Se déplacer en train en France revient en moyenne moins cher qu'en avion, sauf correspondance, selon une étude de l’UFC Que choisir publiée ce 3 juillet. L'association de défense des consommateurs s'est intéressée aux tarifs des trajets ferroviaires, aériens et routiers en France, en prenant comme base les 48 liaisons aériennes les plus fréquentées du pays et suivant deux scénarios types : "un départ en vacances estivales pour un couple ou une famille avec deux adolescents, et un week-end pour deux adultes".

"Le train se montre compétitif lorsqu'il existe des liaisons ferroviaires directes, notamment sur les axes radiaux (depuis ou vers Paris). Dans le scénario estival, 60% des trajets sont moins chers en train qu'en avion. Sur ces liaisons, le train est en moyenne deux fois moins cher que l'avion", selon l'UFC. "À l'inverse, dans le premier comme dans le second scénario, de nombreuses liaisons transversales (province à province), surtout quand un changement de train est nécessaire, s'avèrent moins chères en avion, de 37% en moyenne", précise l'association.

"Quant à la voiture, elle est surtout attractive dans le scénario familial : un tiers des trajets y sont les moins chers, par rapport au train et l'avion, de 30% en moyenne en comparaison du train et de 44% en comparaison de l'avion."

"Pour faire du train une (option) alternative réellement accessible et universelle", l'UFC-Que Choisir préconise entre autres de "renforcer l'offre ferroviaire", notamment transversale, d'augmenter à 4 heures le seuil d'interdiction des vols intérieurs lorsqu'un trajet alternatif ferroviaire existe, contre 2 heures 30 actuellement, de "mettre en place des tarifs avantageux pour les familles" ou encore de "renforcer les moyens de l’Autorité de régulation des transports dans le suivi des pratiques tarifaires des transporteurs ferroviaires".
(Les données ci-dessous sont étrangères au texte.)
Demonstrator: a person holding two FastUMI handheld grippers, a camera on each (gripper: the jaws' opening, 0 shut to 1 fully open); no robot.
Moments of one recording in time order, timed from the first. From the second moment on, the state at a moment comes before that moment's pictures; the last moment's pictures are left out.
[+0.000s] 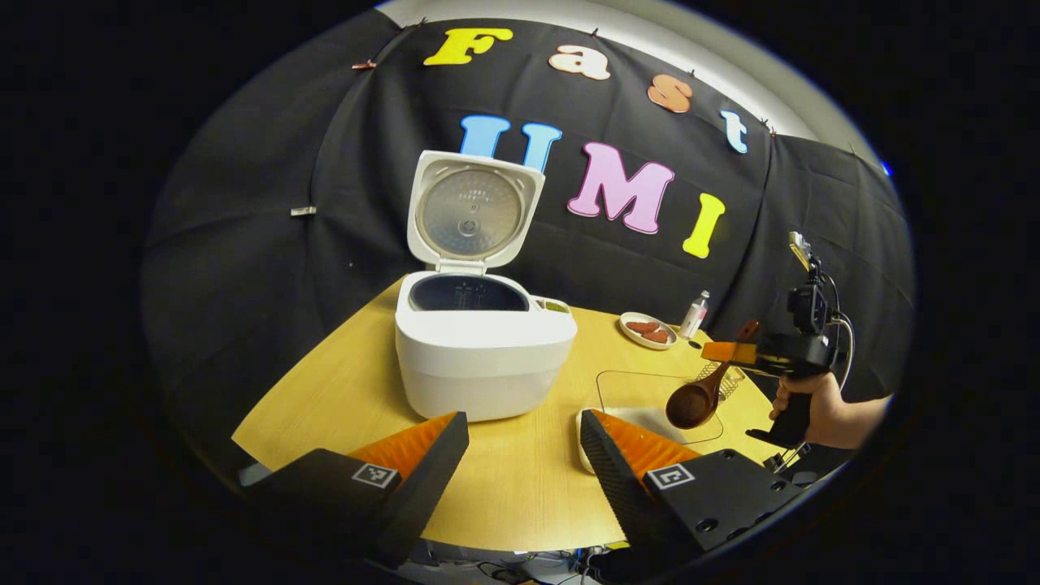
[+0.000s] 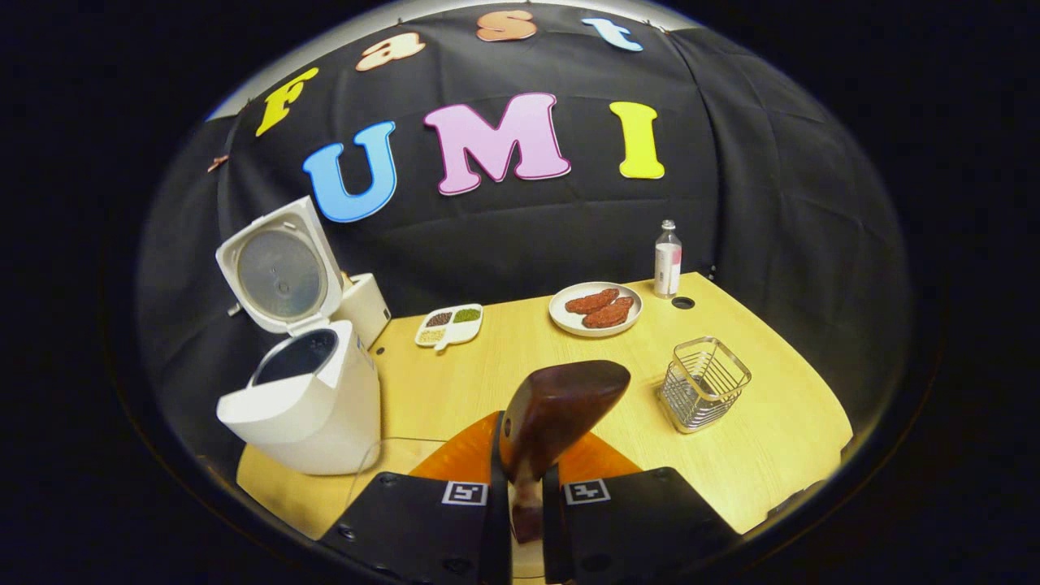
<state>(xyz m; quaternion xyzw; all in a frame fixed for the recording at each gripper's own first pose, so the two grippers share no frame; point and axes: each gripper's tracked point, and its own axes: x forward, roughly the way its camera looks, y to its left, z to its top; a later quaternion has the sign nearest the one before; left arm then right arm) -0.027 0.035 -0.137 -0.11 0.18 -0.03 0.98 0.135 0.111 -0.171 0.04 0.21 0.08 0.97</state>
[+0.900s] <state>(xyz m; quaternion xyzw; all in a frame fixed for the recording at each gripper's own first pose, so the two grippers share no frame) -0.025 0.057 -0.138 -0.12 0.18 -0.02 0.98 0.077 0.213 -0.216 0.16 0.31 0.09 0.93</state>
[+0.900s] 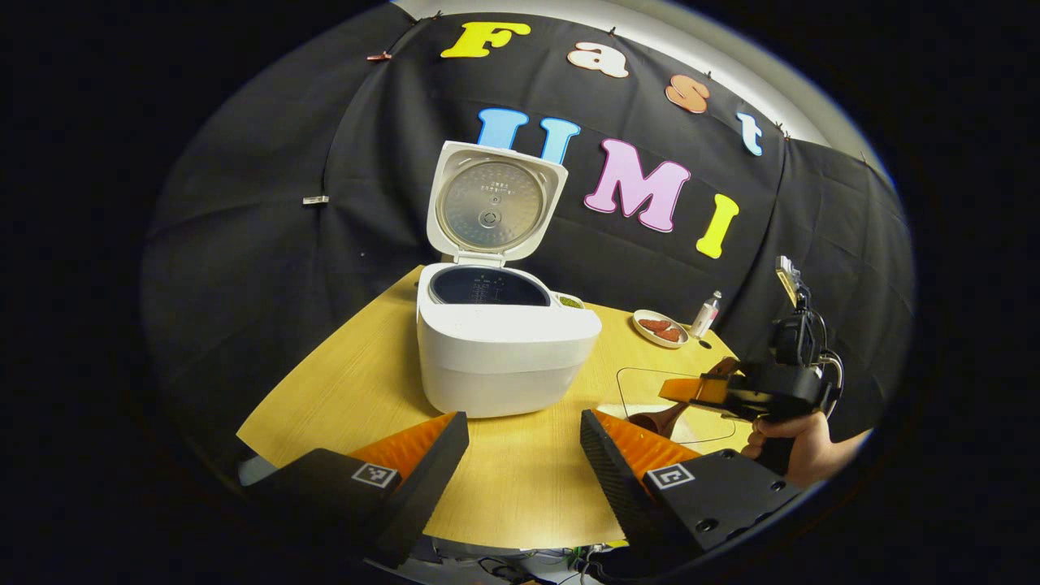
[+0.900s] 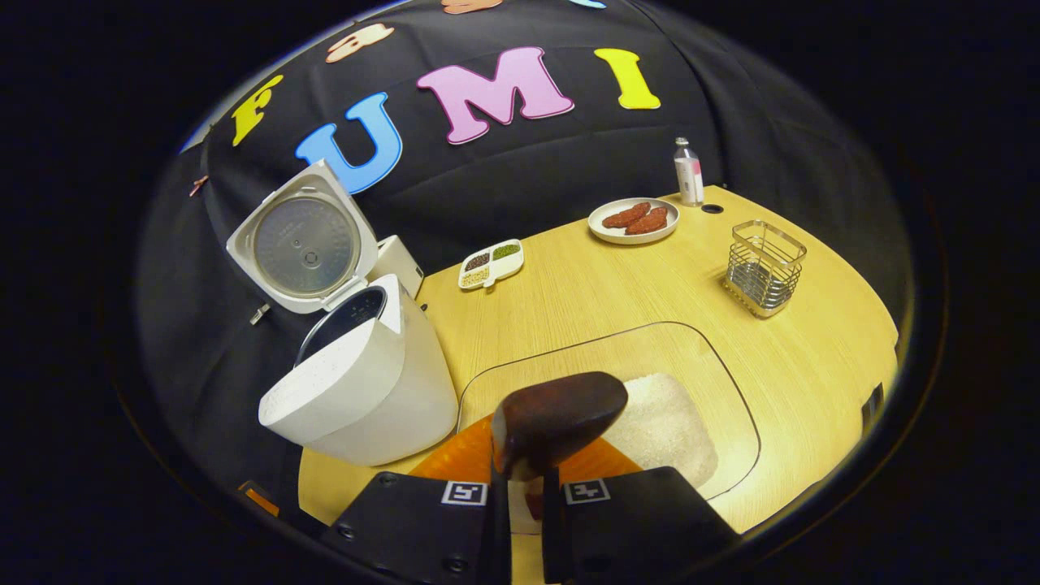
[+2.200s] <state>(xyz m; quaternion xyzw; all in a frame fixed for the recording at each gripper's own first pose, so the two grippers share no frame) -0.020 0.048 -0.136 -0.13 0.17 -0.03 0.98 0.126 0.109 -0.154 0.49 0.32 -0.01 0.81</state>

En pleine urgence climatique, l'UFC rappelle que "sur longue distance, le train est de loin le mode de transport le plus vertueux, en citant l'Ademe : "Un trajet en TGV n'émet en moyenne que 2,9 grammes de CO2 par passager-kilomètre, contre environ 331 g pour l'avion de courte distance et jusqu'à 256 g pour une voiture utilisée en solo (128 g pour deux passagers et 64 g pour quatre passagers)".

Dans un document publié le même jour, le Réseau Action Climat (RAC), citant un rapport de Greenpeace attendu cet été, a élargi la problématique aux liaisons européennes, où "le train est en moyenne 2,5 fois plus cher que l'avion", une "aberration totale" selon le groupe. "Sur la liaison Paris-Rome, qui transporte plus de 2 millions de passagers aériens chaque année, le billet d'avion le plus bas se trouve autour de 70 euros en moyenne, contre 210 euros pour un billet de train", note le RAC. Ce dernier, pour rééquilibrer la concurrence, plaide pour "la fin des niches fiscales aériennes" en augmentant la taxe sur les billets d'avion à un niveau qui compenserait l'absence de taxe sur le kérosène.

Le RAC voudrait ainsi financer la subvention d'un billet de train par an à tarif réduit (29 euros aller-retour) pour "tous les Français", relancer "vraiment" les trains de nuit, en particulier les liaisons entre les régions (par exemple, Marseille-Nantes, Lyon-Bordeaux, Nice-Strasbourg), et abaisser les péages ferroviaires pour le TGV, qui réduisent sa compétitivité, "à commencer par les liaisons internationales et transversales (région-région)".